Give only the number of lines in the data that contain the word "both".

◆ ◆ ◆ ◆ ◆ ◆ ◆

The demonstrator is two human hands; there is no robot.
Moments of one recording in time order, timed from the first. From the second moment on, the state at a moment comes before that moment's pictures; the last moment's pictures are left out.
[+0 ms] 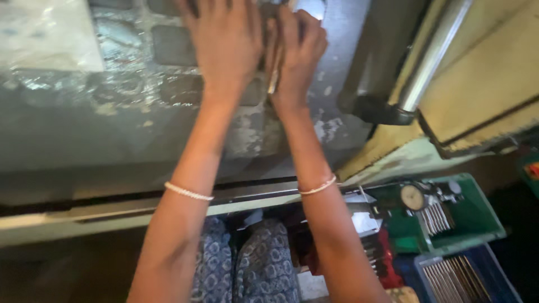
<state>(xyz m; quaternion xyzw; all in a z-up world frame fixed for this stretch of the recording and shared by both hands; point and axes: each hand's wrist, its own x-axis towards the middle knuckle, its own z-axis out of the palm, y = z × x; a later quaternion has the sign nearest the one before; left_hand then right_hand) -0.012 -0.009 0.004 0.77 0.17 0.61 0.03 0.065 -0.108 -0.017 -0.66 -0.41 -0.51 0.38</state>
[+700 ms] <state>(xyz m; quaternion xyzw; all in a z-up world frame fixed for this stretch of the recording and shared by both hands) -0.026 -0.017 0.009 0.81 0.15 0.57 0.03 0.053 -0.131 -0.016 -0.57 -0.38 -0.40 0.60</state>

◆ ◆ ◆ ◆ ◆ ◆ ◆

- [Response area] 2